- Supreme Court of Canada

Hearing: 22, 23 March 1973 Judgment: 2 October 1973
- Full case name: Irene Florence Murdoch v James Alexander Murdoch
- Citations: [1975] 1 S.C.R. 423
- Ruling: Application for division of matrimonial property under trust law dismissed.

Holding
- No intention to create a trust in favour of the wife, who did not contribute to the finances in a way other than what was common for a ranch wife.

Court membership
- Chief Justice: Gérald Fauteux Puisne Justices: Douglas Abbott, Ronald Martland, Wilfred Judson, Roland Ritchie, Emmett Hall, Wishart Spence, Louis-Philippe Pigeon, Bora Laskin

Reasons given
- Majority: Ronald Martland, joined by Wilfred Judson, Roland Ritchie, Wishart Spence
- Dissent: Bora Laskin
- Chief Justice Fauteux and Justices Abbott, Hall, and Pigeon took no part in the consideration or decision of the case.

= Murdoch v Murdoch =

Murdoch v Murdoch, also known as the Murdoch Case, was a controversial family law decision by the Supreme Court of Canada where the Court denied an abused ranch wife any interest in the family ranch. This case is most notable for the public outcry it created at the time and for what many believe is Justice Laskin's most famous dissenting opinion.

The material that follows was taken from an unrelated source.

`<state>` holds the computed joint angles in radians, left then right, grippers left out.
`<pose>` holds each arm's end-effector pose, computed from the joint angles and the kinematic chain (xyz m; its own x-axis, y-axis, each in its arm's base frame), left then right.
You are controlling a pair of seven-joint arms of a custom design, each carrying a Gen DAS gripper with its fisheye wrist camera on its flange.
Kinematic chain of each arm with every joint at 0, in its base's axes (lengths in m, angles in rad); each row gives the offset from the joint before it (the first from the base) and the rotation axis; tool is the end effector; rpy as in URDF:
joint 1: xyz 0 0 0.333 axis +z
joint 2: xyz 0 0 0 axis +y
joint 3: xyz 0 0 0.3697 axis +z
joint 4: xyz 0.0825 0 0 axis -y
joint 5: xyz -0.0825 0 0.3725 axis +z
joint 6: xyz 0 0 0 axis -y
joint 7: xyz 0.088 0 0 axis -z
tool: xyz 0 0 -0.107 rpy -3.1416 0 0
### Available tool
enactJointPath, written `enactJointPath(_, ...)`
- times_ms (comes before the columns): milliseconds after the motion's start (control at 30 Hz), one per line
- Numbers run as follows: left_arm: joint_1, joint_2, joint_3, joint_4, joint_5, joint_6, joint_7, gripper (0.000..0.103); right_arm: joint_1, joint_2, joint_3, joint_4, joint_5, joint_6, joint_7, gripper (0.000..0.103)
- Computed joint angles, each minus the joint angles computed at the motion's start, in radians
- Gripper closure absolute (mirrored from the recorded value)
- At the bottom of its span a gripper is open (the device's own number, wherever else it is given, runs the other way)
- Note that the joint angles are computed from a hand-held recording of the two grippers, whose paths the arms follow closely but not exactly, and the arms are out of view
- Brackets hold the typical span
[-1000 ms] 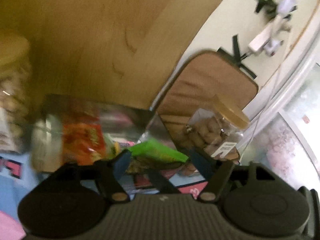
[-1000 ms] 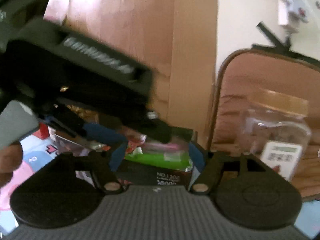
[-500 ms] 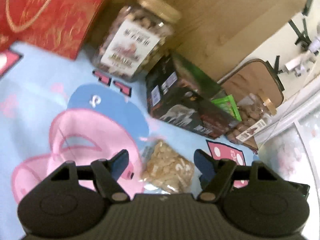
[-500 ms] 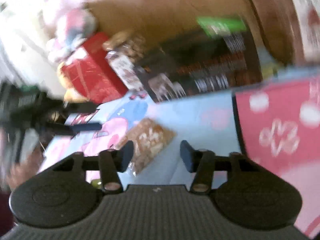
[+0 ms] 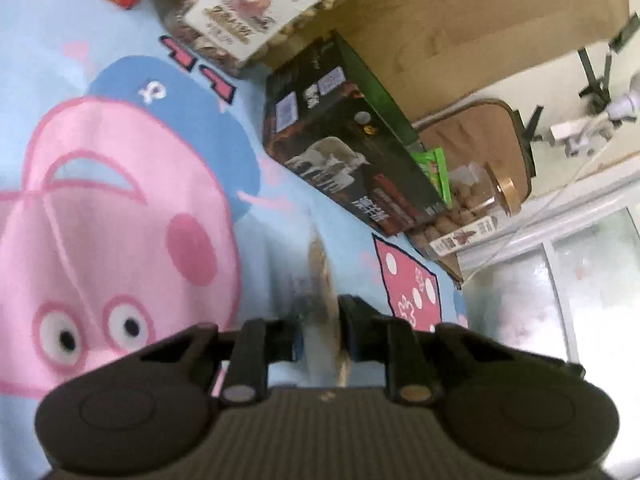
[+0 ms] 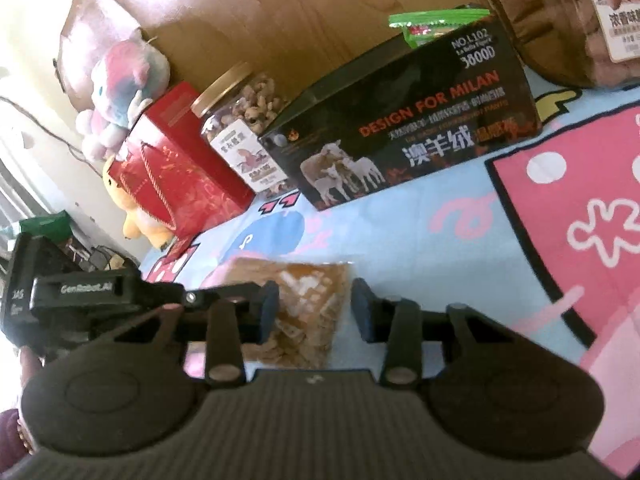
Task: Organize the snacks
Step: 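Grasp the tan cracker packet with the left gripper and lift, then carry the tan packet into the black box and release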
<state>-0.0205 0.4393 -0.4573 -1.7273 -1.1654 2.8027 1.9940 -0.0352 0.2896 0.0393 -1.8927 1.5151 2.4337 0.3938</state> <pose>0.6621 -0.2371 0.4520 -0.0248 -0.6292 0.7768 -0.8735 -0.3644 -0.3230 0.6503 0.0031 0.4380 0.2960 -0.7141 -0.6344 -0.7434 0.2448 -0.6224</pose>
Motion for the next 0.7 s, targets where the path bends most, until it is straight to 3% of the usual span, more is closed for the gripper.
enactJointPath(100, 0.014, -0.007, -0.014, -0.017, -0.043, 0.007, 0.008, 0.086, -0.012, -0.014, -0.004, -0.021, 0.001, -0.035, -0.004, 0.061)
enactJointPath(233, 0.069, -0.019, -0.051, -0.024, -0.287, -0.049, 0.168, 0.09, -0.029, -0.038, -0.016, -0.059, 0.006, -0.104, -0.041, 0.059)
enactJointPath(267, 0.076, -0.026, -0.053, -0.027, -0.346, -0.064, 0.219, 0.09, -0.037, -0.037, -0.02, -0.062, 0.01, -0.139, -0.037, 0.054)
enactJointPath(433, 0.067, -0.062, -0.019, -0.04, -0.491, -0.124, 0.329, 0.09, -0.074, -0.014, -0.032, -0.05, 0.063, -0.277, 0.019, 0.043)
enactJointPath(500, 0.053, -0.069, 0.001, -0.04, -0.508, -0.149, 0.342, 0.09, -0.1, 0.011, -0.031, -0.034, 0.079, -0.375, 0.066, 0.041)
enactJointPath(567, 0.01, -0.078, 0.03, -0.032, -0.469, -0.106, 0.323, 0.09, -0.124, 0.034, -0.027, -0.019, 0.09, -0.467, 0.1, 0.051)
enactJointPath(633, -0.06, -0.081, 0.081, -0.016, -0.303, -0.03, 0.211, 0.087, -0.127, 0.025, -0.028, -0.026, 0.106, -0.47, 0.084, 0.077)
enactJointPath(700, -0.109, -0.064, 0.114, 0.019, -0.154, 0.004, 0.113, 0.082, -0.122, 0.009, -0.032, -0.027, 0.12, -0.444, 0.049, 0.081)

Irene Murdoch, the wife of an Albertan rancher, submitted a claim for half the interest in the family ranch that was registered under the husband's name. The question put before the Court was whether there was an implied trust on behalf of the wife for all her years of labour on the ranch.

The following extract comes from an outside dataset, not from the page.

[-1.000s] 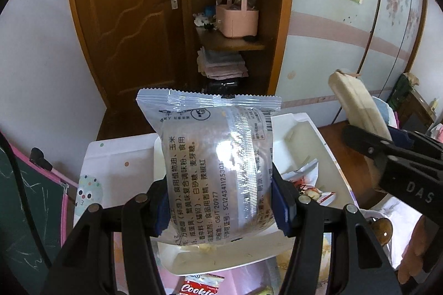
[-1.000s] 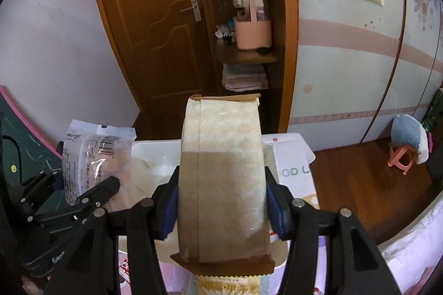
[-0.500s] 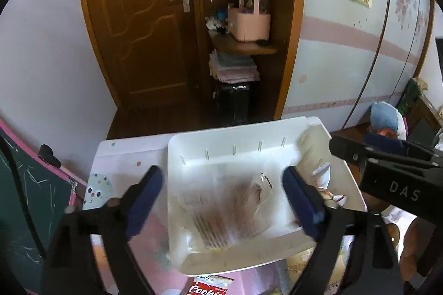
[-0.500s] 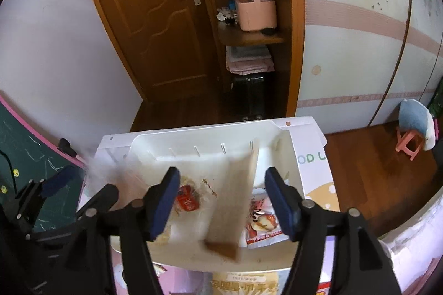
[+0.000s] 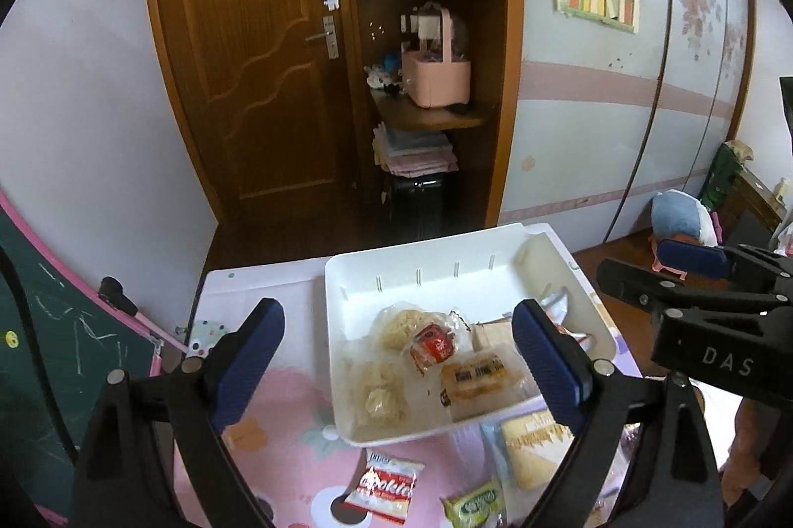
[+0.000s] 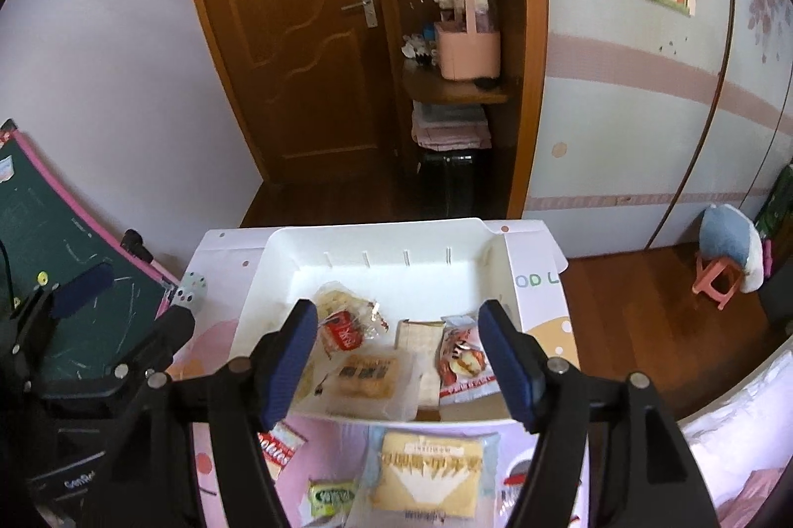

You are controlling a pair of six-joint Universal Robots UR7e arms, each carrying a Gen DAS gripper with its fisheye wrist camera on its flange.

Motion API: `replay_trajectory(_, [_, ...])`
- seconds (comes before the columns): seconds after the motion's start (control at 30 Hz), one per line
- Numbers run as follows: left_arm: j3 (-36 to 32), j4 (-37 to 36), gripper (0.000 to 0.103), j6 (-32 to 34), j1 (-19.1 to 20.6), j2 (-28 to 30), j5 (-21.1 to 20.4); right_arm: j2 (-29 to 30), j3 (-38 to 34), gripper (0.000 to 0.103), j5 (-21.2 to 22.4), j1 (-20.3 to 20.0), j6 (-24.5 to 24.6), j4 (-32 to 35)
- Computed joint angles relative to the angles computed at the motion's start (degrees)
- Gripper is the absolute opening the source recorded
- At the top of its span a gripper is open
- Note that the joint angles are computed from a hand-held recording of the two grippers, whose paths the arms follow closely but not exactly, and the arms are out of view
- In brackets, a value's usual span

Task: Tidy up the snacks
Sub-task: 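Move both tools back toward the remaining snacks on the table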

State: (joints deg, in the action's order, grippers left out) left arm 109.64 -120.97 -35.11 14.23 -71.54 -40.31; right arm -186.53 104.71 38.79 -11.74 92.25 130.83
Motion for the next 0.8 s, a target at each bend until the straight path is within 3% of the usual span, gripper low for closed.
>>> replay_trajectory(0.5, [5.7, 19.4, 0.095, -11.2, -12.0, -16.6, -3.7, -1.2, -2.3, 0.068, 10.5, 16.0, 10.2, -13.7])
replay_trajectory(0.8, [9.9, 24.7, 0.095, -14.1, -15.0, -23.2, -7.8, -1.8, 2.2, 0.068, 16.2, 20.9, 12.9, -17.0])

In a 4-1 decision, a majority of the Court dismissed the wife's application. Speaking for the majority, Justice Martland upheld the trial judge's finding that the wife's labour was not beyond what was normally expected of a ranch wife. Martland J. held that since there was no financial contribution nor intention to create a trust, there could be no resulting trust, relying on a similar English case, Gissing v. Gissing.

In dissent, Laskin J. argued that the Court did not need to examine intent in order to find a trust; rather a constructive trust based in equity could be found.

Laskin's dissent proved to be among his most famous. Many scholars, himself included, believed that his dissent was a major factor in his unexpected promotion to Chief Justice in December 1973.

Canadian feminists publicized the case across the country. The outcry against the decision contributed to substantial reforms to matrimonial property laws across the country, giving husbands and wives equal rights to property acquired during the course of the marriage.

Following the Supreme Court decision, Irene Murdoch started a new proceeding, a petition for divorce. In the divorce proceedings, she was found to be entitled to a lump-sum award of $65,000 from James Murdoch, in place of monthly spousal maintenance.